If we say slavery is okay, we must logically say persecution is okay, because both share pain and suffering, threat to the core of a human being’s freedom and life. We usually do not see such connections, but when we do make connections, they are more real to us. Saying that the Apostle Paul mentions slavery is out of context, because people well knew what their society and government was like in those days, and Paul actually says if you can gain your freedom, do so. Slavery is absolutely unsupported in the Old Testament, as in the case of the Jews leaving Egypt. What could be clearer? And when they wanted to go back into slavery, their hardened hearts led to that older generation dying in the desert so the next generation would not have slavery in their bones and blood.
So here we have an example of a shocking set of facts around slavery being put aside for other views that don’t even hold up. This is a huge concern. Why does the human mind do this? I think people sometimes cannot jump from one reality to another, especially if they have not experienced it. Worse still, is not being aware of what one’s mind is doing. What am I actually thinking? What am I actually doing?
Another concern is that when people see a true moral principle (not a concocted principle that does not hold up) there is an observable inability to apply that principle to other matters requiring the same principle. As an analogy, a person buys chicken at the shop and checks the use-by date, and before cooking the chicken verifies it does not smell off. However, that principle should also be applied to buying salads and greens, but the person fails to make the connection and hence eats bad food. A dumb example, but switching from one situation to another shows an inability to apply a general principle. As a real life example, a person suffers ostracising their whole life for being genuinely obese. After surgery, they are no longer ridiculed in public, yet, the person ridicules, ostracises, and rejects other people with other problems, not wanting to see what the real picture is, some other context. It is like a documentary on TV where an ex-Iranian prisoner after being released form torture then says he will do all he can to torture and kill Americans. The lesson has not been learnt.

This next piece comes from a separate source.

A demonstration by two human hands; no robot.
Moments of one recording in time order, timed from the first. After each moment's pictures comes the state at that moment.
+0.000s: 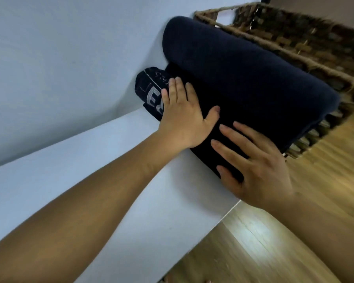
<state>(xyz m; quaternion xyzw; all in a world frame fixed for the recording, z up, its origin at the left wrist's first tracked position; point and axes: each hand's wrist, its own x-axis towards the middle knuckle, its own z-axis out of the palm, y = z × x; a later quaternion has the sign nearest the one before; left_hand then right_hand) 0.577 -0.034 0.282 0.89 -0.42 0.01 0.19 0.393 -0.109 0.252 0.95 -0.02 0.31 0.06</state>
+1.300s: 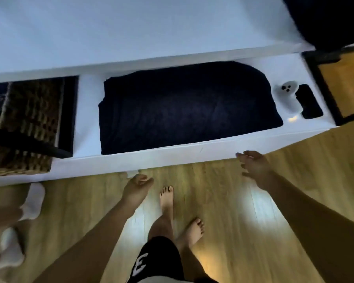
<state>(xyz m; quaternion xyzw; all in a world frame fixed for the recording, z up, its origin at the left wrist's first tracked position) 0.242 0.262 -0.038 0.77 0.27 -0.33 0.47 0.243 -0.089 -0.017 0.69 -0.44 -0.18 -0.55</state>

There is much not stated in the article below. For example, slaves were barbaric, they were not allowed to read, they could not touch things that white people would touch due to disease. I am confident (ouch – may I have this latitude) Noah was not white. SO, what do people do when their arguments are exposed as flawed? They may want to stick to them, so they could say, well, dark-skinned instead of black. This is pathetic, but happens every day, everywhere, on every issue under the sun. And that means, the things we hear never end, constantly stunning us as we see the next unbelievable thing happen or spoken.
There are known cases of forced labor, modern-day slavery even recently seen in Australia via the Courts. There are overseas scam centers where people are imprisoned at gun point, and various abuses such as trafficking. We may have to admit a certain naivety and be humble about that truth, but that does not mean our thinking should justify an acceptance of slavery because of that naivety. I think this is a huge problem that crosses over to other matters in life, and without clarity of thinking, a certain malaise for bad outcomes is more likely.